What you really want is to produce an array of FILENAME values sorted by the date values.
That would give you a way to use your other arrays in data order.
To accomplish that you might create a single array of filenames indexed by date.
Since multiple html files may have the same date, you need handle collisons.
You could avoid that by making the array index be a concatanation of the date and the FILENAME.
That would still sort in date order, but have unique keys.
Then the asorti operation would be able to create a mapping array that gives the index values to the test array in date sorted order.

Here is a version using asort that splits out a FILENAME part of a date-sorted vvalue.



awk 'BEGIN{ IGNORECASE=1; onefile="newfile.html"}
/>posted/{
date[FILENAME]=$6
time[FILENAME]=$7
am[FILENAME]=$8
store[FILENAME]+=1
test[FILENAME]=$6 " " FILENAME
}
/<TITLE>/{
gsub(/<TITLE>|<\/TITLE>| - The Archives| - the BB|<META.*\"no-cache\">/,"")
title[FILENAME]=$0
}
/<FONT SIZE="2" face="Verdana, Arial"><B>/{
user[FILENAME]=$4
}
END {
n = asort(test)
for (a = 1; a <= n; a++) {
split(test[a],parts)
i=parts[2]
print "<FONT SIZE=\"2\" FACE=\"Verdana, Arial\">" date[i] " <FONT SIZE=\"2\" FACE=\"Verdana, Arial\" COLOR=\"#800080\">" time[i] " " am[i] "</FONT></FONT>"
}
}' *.html


Here is a version using asorti to map into a date-sorted index.
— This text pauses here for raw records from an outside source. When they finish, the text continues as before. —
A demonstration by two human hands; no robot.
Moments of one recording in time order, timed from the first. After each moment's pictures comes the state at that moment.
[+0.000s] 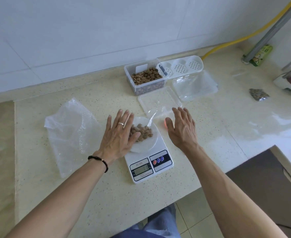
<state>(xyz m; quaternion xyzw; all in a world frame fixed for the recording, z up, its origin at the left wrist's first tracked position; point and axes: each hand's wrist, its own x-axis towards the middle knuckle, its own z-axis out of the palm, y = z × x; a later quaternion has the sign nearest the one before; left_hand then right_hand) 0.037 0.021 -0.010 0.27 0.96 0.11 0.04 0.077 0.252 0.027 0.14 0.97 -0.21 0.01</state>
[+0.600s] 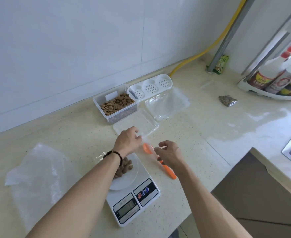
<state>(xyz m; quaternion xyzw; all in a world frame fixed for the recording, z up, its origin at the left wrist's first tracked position) -0.044 0.156 0.017 0.17 0.91 0.28 0.23 0.071 0.287 0.022 0.39 0.76 -0.52 0.08</state>
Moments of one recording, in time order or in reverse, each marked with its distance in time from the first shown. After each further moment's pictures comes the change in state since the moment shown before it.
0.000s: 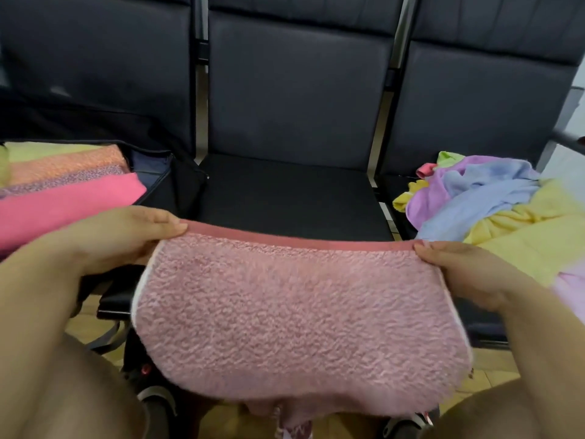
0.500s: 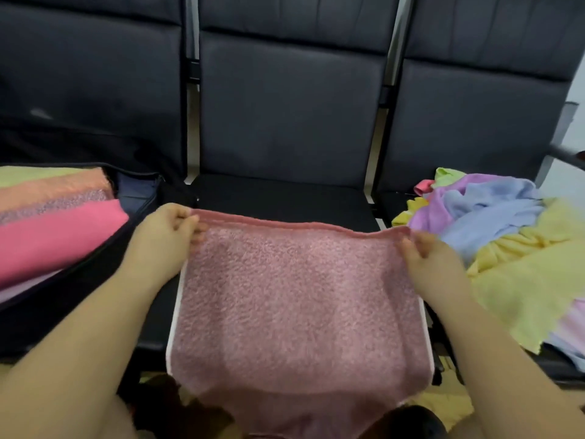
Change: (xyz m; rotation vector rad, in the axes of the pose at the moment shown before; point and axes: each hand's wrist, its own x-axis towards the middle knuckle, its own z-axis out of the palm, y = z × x) left_hand 0.080 0.005 0.040 0.112 0.671 0.258; right_hand 0.065 -0.002 0.026 -0.532 0.698 -0.286
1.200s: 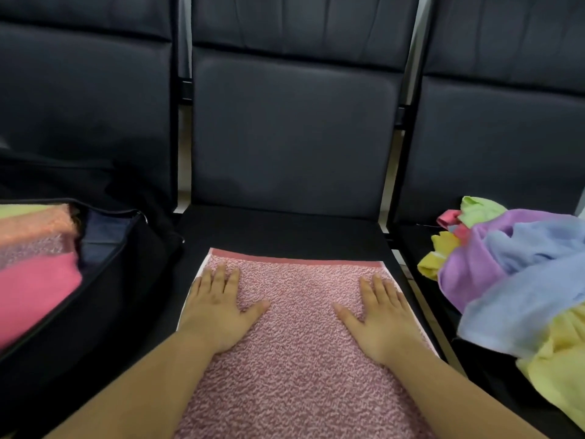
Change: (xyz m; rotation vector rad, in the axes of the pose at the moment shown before) left_hand 0.056 -0.052 0.100 1.019 -0.427 0.088; right_hand 0.063 0.013 0.117 -0.664 -0.442 -0.122
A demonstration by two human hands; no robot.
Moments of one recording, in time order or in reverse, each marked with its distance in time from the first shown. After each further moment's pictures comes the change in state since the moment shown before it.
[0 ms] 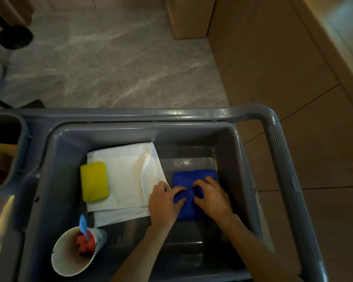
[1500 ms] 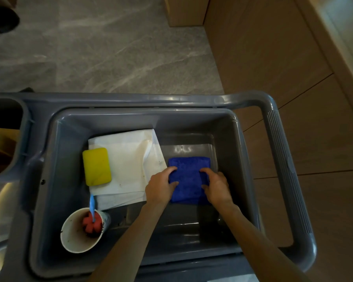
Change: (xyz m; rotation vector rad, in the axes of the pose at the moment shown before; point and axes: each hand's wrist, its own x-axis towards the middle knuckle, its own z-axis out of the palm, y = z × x) left_hand 0.006 -0.007 -0.025 -0.253 -0.171 -0.086; right_hand -0.022 0.002 0.000 0.335 -0.004 0.248
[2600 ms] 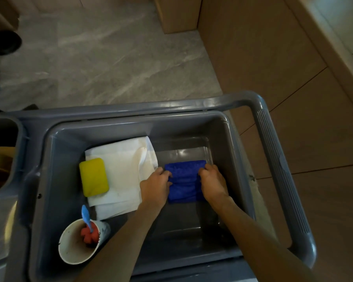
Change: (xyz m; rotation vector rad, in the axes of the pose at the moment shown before) left_hand 0.014 0.004 -0.007 0.568 0.016 0.148; right_hand 0.012 -0.019 -0.011 -0.053 0.114 -0.082
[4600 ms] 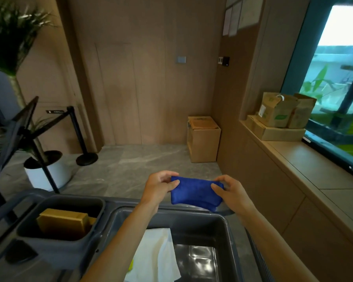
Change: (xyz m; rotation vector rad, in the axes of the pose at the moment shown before) left_hand -0.098 0.074 -0.336 -1.197 0.482 0.033; right_hand -0.121 -0.152 -0.272 0.424 0.123 -0.547
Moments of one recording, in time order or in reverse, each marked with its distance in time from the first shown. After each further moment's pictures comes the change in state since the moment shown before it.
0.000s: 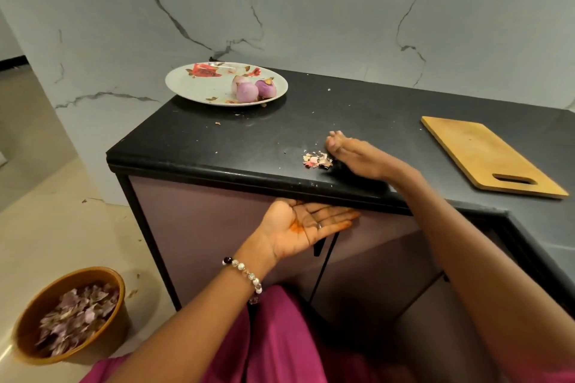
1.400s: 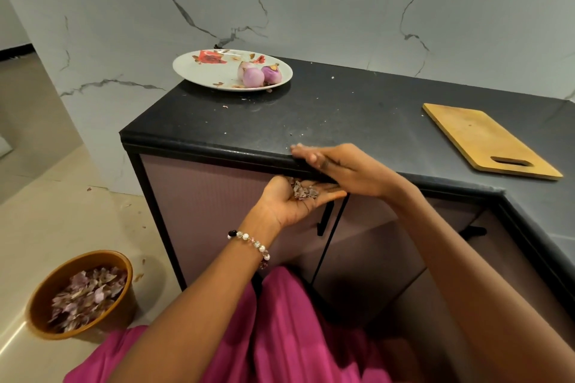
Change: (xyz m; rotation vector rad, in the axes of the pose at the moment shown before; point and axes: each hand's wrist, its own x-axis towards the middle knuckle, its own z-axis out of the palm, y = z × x) left_hand -0.008 0.007 0.001 -0.043 0.052 0.183; right_hand -0.051 -0.053 0.036 0.040 0.062 -0.389
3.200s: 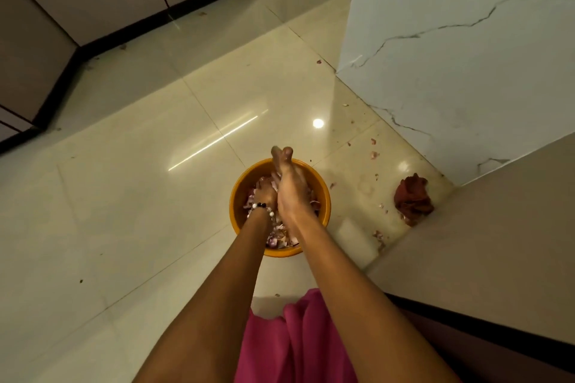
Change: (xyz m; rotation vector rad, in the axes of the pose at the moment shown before) left_hand -0.139 0.298 -0.514 0.172 1.355 0.514; right_hand 0.409 -0.138 0.599 1.222 -0.426 0.663
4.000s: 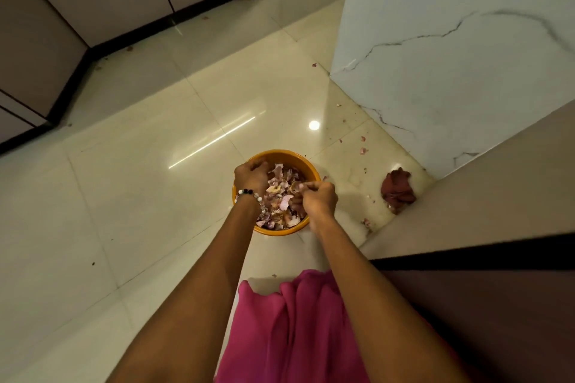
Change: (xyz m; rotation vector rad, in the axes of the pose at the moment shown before) left_hand -0.016 -0.003 -0.033 -0.028 0.230 0.130; right_hand -0.047 0.017 -0.050 -0.325 0.335 0.063
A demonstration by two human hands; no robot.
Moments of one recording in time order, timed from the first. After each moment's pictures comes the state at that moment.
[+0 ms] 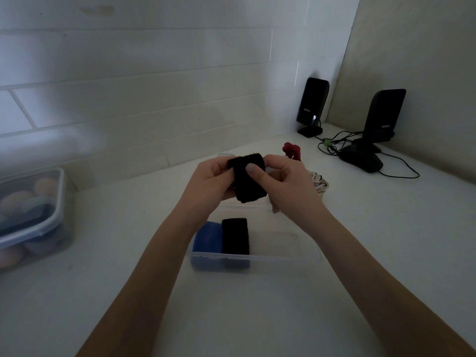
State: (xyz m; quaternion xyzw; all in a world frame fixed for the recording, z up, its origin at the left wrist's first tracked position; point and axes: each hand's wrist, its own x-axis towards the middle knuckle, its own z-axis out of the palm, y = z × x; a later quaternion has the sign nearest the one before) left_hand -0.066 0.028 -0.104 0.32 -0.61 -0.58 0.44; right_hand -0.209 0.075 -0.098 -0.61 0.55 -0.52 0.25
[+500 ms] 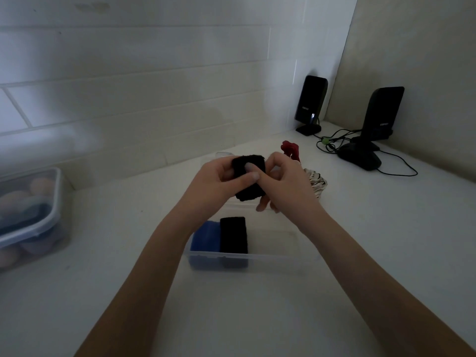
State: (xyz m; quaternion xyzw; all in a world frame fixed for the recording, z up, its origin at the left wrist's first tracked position) left_hand -0.068 0.035 -0.098 0.33 -0.67 -0.54 0.39; right_hand -0.208 0.074 -0.100 -0.55 0.59 -0.52 0.29
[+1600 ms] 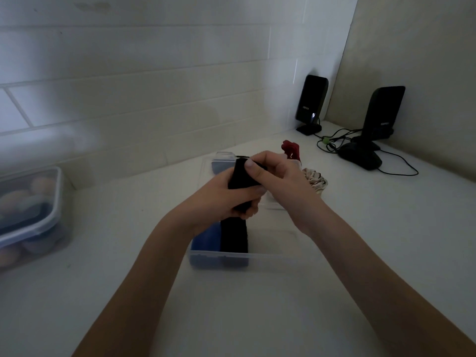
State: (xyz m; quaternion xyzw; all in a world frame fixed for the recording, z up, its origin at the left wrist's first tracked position) left_hand -0.069 0.047 -0.094 0.31 -0.66 -0.62 0.28; right_hand -0.206 0.076 -0.096 -0.57 0.48 -0.55 0.38
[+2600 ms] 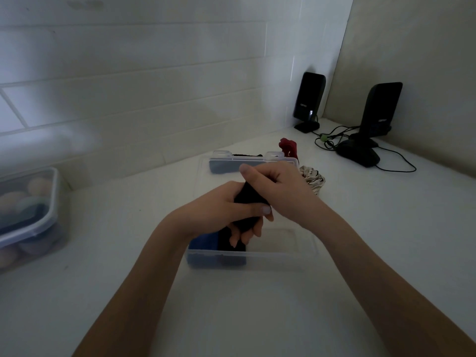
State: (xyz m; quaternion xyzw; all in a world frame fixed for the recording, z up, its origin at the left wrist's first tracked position) left_hand -0.069 0.054 -0.093 0.29 -0.76 -0.57 0.14; right_hand -0.213 0.080 -0.097 -0.68 0.52 -0.45 0.24
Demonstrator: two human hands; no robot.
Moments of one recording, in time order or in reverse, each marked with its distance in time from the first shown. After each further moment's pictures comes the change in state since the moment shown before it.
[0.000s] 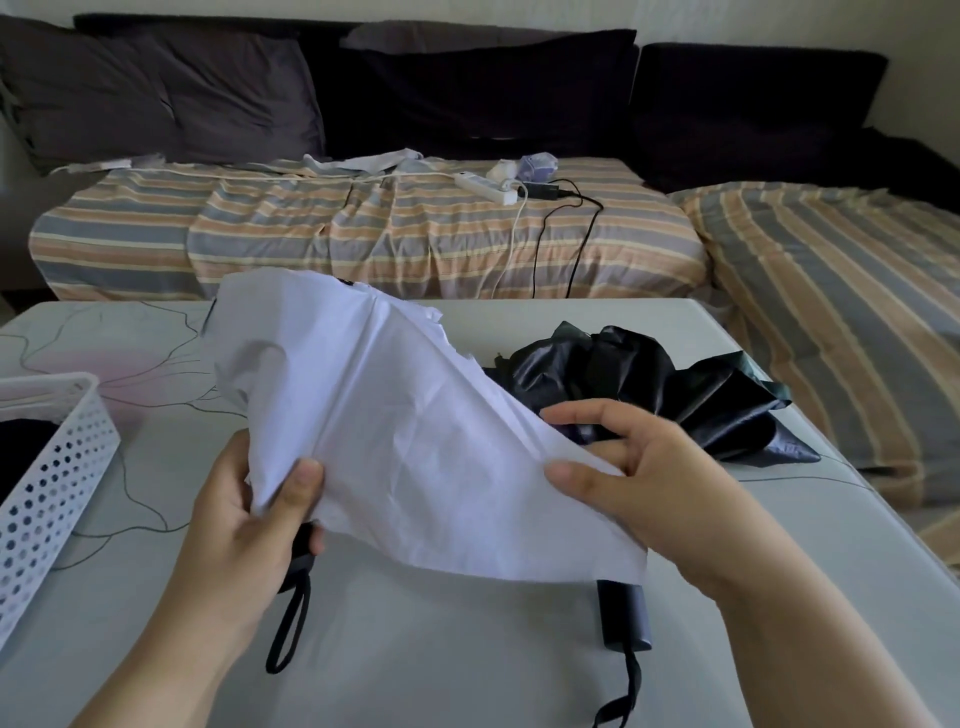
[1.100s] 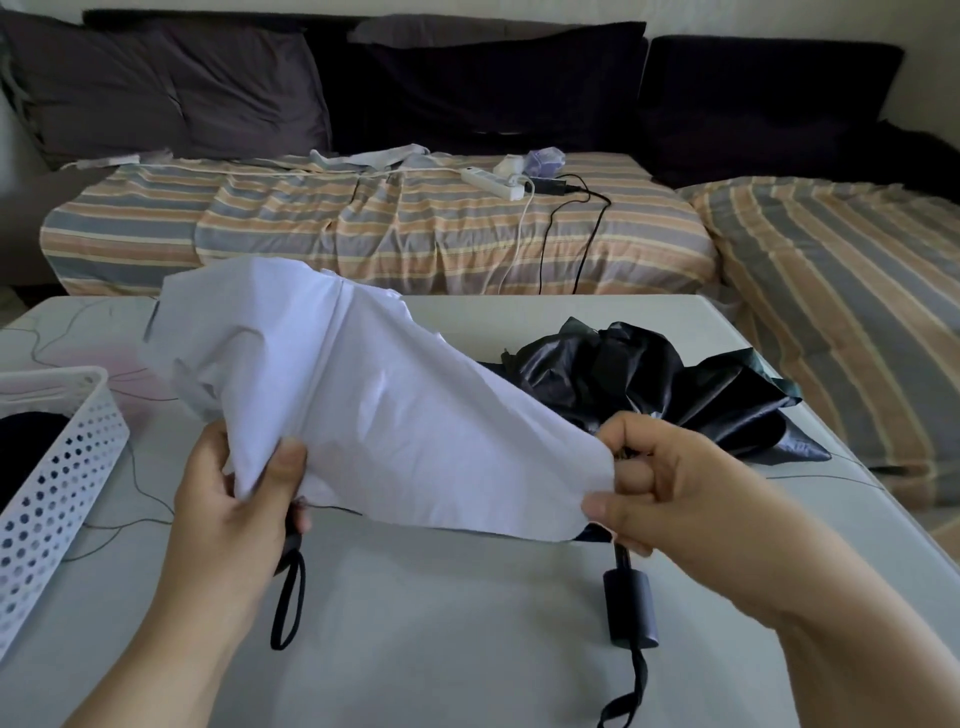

awk 'BEGIN{ IGNORECASE=1; onefile="newfile.html"}
/>posted/{
date[FILENAME]=$6
time[FILENAME]=$7
am[FILENAME]=$8
store[FILENAME]+=1
test[$6 " " FILENAME]=FILENAME
}
/<TITLE>/{
gsub(/<TITLE>|<\/TITLE>| - The Archives| - the BB|<META.*\"no-cache\">/,"")
title[FILENAME]=$0
}
/<FONT SIZE="2" face="Verdana, Arial"><B>/{
user[FILENAME]=$4
}
END {
n = asorti(test, map)
for (a = 1; a <= n; a++) {
f=test[map[a]]
print "<FONT SIZE=\"2\" FACE=\"Verdana, Arial\">" date[f] " <FONT SIZE=\"2\" FACE=\"Verdana, Arial\" COLOR=\"#800080\">" time[f] " " am[f] "</FONT></FONT>"
}
}' *.html

hopelessone
April 6th, 2008, 11:34 AM
thanks very much for the explanation....was close but couldn't have done it without the sample code...cheers...!!